Mas o melhor é começar por explicar que quando falo em luz não me estou a referir a qualquer projetor para uma atividade fotográfica. Nada disso. É de luz mesmo, eletricidade. Aqui não nos preocupamos com esta palavra: eletricidade, é demasiado longa. Em Angola ou se tem ou não se tem luz, independentemente da hora. Portanto, o mais normal é ouvir ao meio-dia um "não tragas as crianças para casa porque não há luz para verem a televisão". Acho que deu para entender.
O sexo também esteve em alta nos noticiários da semana. Não, também nada tem a ver com a atividade mais carnal dos padres que em Angola é assunto mesmo sem luz, encoberto, não como se os padres fossem todos eunucos, mas como se por cá não houvesse um único padre.
Aqui o sexo que se noticiou foi mesmo o mais tradicional e irresponsável: 50% das mulheres já tiveram uma gravidez aos 18 anos. Não sei se há padres metidos nisso, mas quer o seco anda à solta, lá isso anda. Está explicado o crescimento demográfico, com uma taxa de cerca de seis filhos por mulher. Estes dados são oficiais, o que, quer em Angola, quer em Portugal, normalmente levanta algumas questões e o melhor é pensar numa margem de erro para o pior.
A culpa não é das miúdas, seguramente, deve ser da falta de luz. Só pode. Porque nos períodos em que a luz vai, muita coisa pode acontecer, não há televisão. E a criançada solta-se a fazer as coisas que a televisão mostra quando há luz, presumo.
Nada a ver com a Efacec que perde a participação da elétrica de cá, a ENDE, que ainda não deu luz a uma normalidade em que se possa ver televisão o dia inteiro e em toda a parte, apesar dos fortes investimentos em barragens e noutros serviços do setor elétrico.

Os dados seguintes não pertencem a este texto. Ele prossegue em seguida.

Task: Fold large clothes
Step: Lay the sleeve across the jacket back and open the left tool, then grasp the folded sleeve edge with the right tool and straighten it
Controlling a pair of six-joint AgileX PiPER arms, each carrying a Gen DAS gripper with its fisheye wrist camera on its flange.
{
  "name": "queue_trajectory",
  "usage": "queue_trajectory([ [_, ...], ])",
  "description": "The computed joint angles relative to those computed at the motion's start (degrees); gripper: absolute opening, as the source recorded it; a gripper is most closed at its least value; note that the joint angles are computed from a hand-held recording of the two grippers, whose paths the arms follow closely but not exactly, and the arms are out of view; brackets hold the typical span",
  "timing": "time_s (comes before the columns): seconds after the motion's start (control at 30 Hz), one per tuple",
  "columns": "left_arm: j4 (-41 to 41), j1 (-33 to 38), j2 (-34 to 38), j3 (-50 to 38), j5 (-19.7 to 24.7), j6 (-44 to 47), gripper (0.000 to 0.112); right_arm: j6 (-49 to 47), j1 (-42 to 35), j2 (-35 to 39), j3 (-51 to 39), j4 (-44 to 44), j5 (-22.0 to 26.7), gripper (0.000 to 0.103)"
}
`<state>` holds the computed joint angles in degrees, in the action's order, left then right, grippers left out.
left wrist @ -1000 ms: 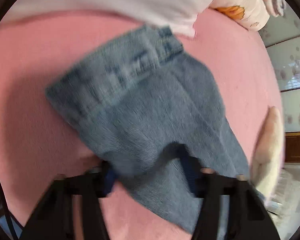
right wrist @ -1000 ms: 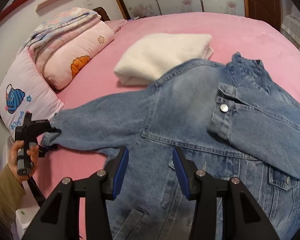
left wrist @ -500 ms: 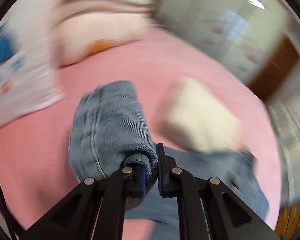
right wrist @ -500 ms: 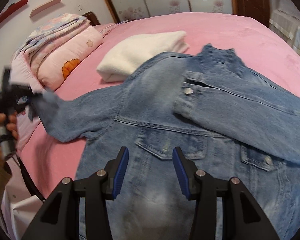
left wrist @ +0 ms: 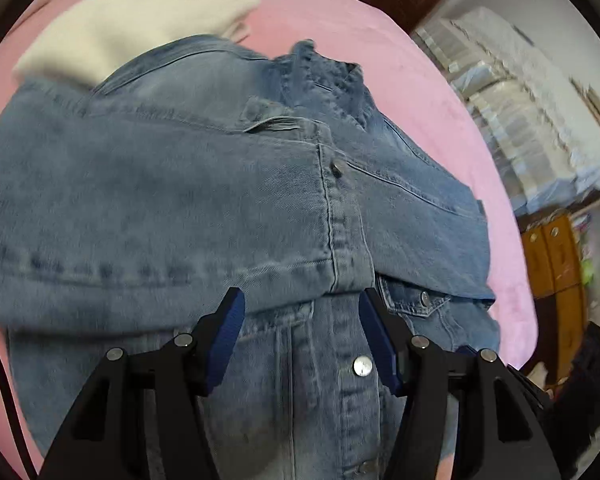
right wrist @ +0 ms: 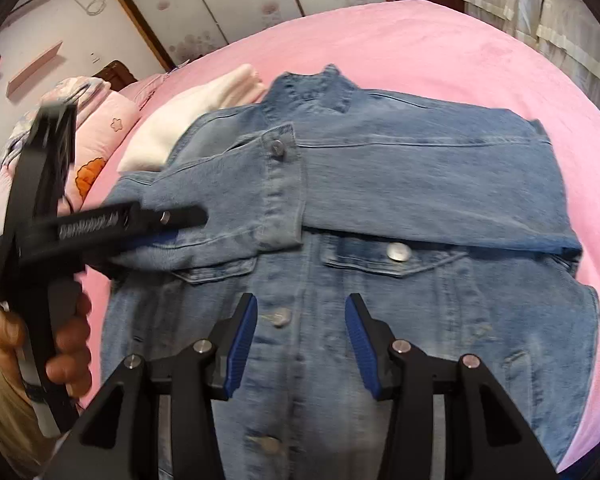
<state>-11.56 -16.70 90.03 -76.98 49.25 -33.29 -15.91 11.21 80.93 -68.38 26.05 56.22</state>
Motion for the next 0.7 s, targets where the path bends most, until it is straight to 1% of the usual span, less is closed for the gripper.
queue_trajectory([
  [0.07,1.8,-0.4,-3.4,4.0,-1.9,-2.6,0.058,-1.7,-1.6,0.7,0.1,1.2,0.4,0.046],
  [0.17,5.4,-1.2,-9.6,10.1,-2.9,-5.4,0.058,-3.4,-2.7,2.4,-0.4,3.6,1.1,0.046],
  [0.23,11.4,-4.1,-16.4,14.5,-0.4,-10.6,0.058,-4.7,-3.2,4.2,-1.2,6.4,1.9,0.046],
  [0.27,13.2,-4.7,-19.3,15.9,1.3,-11.9,0.058,-5.3,-3.3,5.1,-1.7,7.7,2.1,0.046],
  [0.3,15.7,-6.1,-21.4,17.5,2.1,-14.4,0.058,-5.8,-3.3,6.1,-2.0,9.1,2.3,0.046],
  [0.33,16.2,-5.9,-23.8,18.6,3.5,-14.6,0.058,-6.2,-3.3,6.5,-1.9,10.4,2.5,0.046],
  [0.37,17.9,-6.9,-25.7,20.1,4.2,-16.8,0.058,-6.7,-3.3,7.3,-2.1,11.9,2.8,0.046],
  [0.43,19.4,-7.6,-27.5,22.2,4.6,-19.3,0.058,-7.2,-2.9,8.8,-2.4,14.2,2.4,0.046],
  [0.53,23.0,-9.0,-30.3,25.5,5.6,-24.3,0.058,-8.4,-1.9,11.0,-2.4,17.2,0.3,0.046],
  [0.7,24.0,-7.9,-31.4,28.0,4.9,-24.7,0.058,-10.2,-1.4,15.5,-2.9,22.0,-1.8,0.046],
])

Se entre a falta de luz, o sexo e a gravidez antes dos 18 anos pode haver uma relação (estou mesmo a forçar), se juntarmos a ideia de que as mais de duas mil denominações religiosas que por cá andam não conseguem parar a libido dos adolescentes, então há um crime na base disso tudo, só pode.
Ora, o Serviço de Investigação Criminal anunciou a detenção de várias pessoas em diferentes províncias e a apreensão de mais de 300 toneladas de material elétrico roubado. Alguém teve a ideia de saquear tudo o que é cabina elétrica pública, postos de transformação, cabos de alta, baixa e média tensão. O crime está avaliado em mais de 600 milhões de dólares e ainda estamos no início das investigações e da contagem. Está explicado: os bandidos tiraram os cabos e a luz, o que dá na gravidez precoce e resulta na multiplicação da população pobre. Bem, acho que forcei demasiado, mas em Angola é assim mesmo.